===== STUDY MATERIAL
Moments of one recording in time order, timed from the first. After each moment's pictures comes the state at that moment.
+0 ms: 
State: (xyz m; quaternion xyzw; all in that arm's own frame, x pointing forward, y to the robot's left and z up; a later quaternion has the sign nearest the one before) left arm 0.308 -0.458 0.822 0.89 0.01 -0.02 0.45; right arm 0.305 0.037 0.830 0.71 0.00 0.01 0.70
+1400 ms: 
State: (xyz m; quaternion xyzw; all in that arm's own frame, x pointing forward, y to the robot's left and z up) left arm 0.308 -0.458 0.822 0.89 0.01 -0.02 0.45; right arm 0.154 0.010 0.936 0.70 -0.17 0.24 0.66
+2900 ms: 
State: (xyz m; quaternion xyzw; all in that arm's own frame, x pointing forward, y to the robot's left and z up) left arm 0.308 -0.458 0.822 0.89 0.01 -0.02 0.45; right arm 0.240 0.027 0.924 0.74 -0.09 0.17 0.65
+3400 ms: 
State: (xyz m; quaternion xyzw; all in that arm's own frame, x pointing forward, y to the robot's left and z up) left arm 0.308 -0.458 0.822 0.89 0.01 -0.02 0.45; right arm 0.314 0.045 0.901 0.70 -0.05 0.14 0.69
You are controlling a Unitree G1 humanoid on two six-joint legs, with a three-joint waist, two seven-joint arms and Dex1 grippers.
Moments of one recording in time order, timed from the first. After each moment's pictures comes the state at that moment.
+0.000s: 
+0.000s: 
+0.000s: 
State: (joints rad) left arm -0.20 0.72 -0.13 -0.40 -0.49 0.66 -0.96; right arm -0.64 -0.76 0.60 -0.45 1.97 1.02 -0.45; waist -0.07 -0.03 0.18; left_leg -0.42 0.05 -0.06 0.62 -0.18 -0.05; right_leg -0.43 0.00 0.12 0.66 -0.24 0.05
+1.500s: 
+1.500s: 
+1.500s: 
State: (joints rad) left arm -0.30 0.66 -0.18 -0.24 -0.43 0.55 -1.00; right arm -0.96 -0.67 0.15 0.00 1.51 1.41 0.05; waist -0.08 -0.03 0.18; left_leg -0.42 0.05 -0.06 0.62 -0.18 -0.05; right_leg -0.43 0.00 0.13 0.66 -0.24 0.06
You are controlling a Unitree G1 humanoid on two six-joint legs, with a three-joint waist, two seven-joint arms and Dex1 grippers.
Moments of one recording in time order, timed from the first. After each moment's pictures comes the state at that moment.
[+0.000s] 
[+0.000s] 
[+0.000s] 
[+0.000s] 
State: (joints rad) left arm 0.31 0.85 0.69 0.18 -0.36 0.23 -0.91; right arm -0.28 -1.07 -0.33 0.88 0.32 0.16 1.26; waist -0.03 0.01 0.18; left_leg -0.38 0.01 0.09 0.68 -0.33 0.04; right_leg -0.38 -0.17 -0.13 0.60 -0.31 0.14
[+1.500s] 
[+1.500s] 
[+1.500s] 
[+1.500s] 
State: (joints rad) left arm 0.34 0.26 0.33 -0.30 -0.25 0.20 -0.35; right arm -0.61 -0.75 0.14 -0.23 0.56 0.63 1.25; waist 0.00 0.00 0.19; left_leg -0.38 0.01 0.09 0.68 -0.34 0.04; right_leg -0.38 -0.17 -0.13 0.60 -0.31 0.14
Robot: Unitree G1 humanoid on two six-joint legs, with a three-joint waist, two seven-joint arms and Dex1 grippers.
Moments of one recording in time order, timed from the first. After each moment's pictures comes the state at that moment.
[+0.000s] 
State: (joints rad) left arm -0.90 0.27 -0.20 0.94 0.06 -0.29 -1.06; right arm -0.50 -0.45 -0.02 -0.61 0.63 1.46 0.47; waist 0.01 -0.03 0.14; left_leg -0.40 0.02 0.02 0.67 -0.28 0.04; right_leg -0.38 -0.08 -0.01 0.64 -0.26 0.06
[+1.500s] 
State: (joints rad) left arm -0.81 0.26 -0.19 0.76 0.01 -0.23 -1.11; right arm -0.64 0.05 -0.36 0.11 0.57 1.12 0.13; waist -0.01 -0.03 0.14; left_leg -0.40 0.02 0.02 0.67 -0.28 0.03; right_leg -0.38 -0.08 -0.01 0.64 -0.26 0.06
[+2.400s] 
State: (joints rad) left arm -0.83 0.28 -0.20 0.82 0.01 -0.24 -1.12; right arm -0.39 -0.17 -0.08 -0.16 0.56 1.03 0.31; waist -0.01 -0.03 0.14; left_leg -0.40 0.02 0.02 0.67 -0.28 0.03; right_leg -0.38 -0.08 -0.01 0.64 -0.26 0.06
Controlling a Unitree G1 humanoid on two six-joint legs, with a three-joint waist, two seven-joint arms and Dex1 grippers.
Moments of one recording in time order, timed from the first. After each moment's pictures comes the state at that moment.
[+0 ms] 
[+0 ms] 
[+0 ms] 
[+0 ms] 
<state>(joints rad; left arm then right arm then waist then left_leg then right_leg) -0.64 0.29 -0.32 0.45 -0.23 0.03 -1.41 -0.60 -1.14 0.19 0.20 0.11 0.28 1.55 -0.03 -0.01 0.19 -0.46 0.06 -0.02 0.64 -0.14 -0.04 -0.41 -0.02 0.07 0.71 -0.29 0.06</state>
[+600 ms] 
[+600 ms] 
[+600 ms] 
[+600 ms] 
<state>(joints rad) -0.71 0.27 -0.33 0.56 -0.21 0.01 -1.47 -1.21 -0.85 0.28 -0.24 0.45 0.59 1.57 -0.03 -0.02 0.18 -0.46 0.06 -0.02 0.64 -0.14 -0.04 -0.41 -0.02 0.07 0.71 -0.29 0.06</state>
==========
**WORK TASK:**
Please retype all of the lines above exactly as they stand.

**OUTPUT BELOW:**
Moments of one recording in time order, timed from the first. After each moment's pictures comes the state at that moment.
+0 ms: 
State: (xyz m; quaternion xyzw; all in that arm's own frame, x pointing forward, y to the robot's left and z up; a later quaternion has the sign nearest the one before) left arm 0.308 -0.458 0.822 0.89 0.01 -0.02 0.45; right arm 0.305 0.037 0.830 0.71 0.00 0.01 0.70
+1400 ms: 
State: (xyz m; quaternion xyzw; all in that arm's own frame, x pointing forward, y to the robot's left and z up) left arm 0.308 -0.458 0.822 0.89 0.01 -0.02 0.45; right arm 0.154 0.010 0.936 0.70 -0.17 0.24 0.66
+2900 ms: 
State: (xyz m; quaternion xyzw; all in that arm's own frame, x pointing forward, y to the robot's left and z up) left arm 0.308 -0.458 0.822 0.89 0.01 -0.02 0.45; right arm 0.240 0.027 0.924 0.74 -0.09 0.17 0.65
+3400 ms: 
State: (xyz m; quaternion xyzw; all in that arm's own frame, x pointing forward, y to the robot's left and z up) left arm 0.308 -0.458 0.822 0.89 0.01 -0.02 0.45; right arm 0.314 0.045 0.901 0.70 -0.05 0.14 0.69
You are controlling a Unitree G1 humanoid on two six-joint legs, with a three-joint waist, two seven-joint arms and Dex1 grippers.
Moments of one recording in time order, timed from the first. After each moment's pictures comes the state at that moment.
+0.000s: 
+0.000s: 
+0.000s: 
State: (joints rad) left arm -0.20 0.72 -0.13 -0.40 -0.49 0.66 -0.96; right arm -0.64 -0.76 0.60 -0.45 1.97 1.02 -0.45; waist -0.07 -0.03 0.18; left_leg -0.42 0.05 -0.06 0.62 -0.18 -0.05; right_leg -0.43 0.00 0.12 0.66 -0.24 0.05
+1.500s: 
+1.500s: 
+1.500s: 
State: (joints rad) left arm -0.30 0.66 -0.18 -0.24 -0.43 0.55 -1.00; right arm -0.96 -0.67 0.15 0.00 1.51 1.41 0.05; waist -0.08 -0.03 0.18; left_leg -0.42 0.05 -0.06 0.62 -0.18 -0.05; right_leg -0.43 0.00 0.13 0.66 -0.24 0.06
You are controlling a Unitree G1 humanoid on two six-joint legs, with a three-joint waist, two seven-joint arms and Dex1 grippers.
Moments of one recording in time order, timed from the first. After each moment's pictures comes the state at that moment.
[+0.000s] 
[+0.000s] 
[+0.000s] 
[+0.000s] 
State: (joints rad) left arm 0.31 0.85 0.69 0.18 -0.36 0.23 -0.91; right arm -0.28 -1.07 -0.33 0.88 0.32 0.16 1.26; waist -0.03 0.01 0.18; left_leg -0.38 0.01 0.09 0.68 -0.33 0.04; right_leg -0.38 -0.17 -0.13 0.60 -0.31 0.14
[+1.500s] 
[+1.500s] 
[+1.500s] 
[+1.500s] 
State: (joints rad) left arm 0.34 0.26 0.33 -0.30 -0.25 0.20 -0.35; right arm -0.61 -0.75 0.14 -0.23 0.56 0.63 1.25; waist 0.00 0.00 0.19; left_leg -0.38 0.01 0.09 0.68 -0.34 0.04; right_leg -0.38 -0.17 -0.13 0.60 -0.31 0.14
Robot: Unitree G1 humanoid on two six-joint legs, with a three-joint waist, two seven-joint arms and Dex1 grippers.
Moments of one recording in time order, timed from the first. After each moment's pictures comes the state at that moment.
[+0.000s] 
State: (joints rad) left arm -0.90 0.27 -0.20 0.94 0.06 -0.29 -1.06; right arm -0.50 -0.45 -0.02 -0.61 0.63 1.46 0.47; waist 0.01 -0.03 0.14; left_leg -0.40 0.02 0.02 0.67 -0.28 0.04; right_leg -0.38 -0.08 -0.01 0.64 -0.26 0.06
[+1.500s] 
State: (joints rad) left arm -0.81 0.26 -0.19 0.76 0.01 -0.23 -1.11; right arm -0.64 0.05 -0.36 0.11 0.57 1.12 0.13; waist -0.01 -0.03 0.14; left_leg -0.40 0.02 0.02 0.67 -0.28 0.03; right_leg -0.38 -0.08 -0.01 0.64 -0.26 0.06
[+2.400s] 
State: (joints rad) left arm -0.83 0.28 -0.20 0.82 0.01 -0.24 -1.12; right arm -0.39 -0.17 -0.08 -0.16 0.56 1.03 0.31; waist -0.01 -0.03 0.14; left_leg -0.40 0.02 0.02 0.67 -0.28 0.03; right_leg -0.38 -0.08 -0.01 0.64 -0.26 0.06
Controlling a Unitree G1 humanoid on two six-joint legs, with a three-joint waist, two seven-joint arms and Dex1 grippers.
Moments of one recording in time order, timed from the first. After each moment's pictures comes the state at that moment.
[+0 ms] 
[+0 ms] 
[+0 ms] 
[+0 ms] 
<state>(joints rad; left arm then right arm then waist then left_leg then right_leg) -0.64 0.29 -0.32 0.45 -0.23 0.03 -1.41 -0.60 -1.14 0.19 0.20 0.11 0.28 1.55 -0.03 -0.01 0.19 -0.46 0.06 -0.02 0.64 -0.14 -0.04 -0.41 -0.02 0.07 0.71 -0.29 0.06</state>
[+600 ms] 
[+600 ms] 
[+600 ms] 
[+600 ms] 
<state>(joints rad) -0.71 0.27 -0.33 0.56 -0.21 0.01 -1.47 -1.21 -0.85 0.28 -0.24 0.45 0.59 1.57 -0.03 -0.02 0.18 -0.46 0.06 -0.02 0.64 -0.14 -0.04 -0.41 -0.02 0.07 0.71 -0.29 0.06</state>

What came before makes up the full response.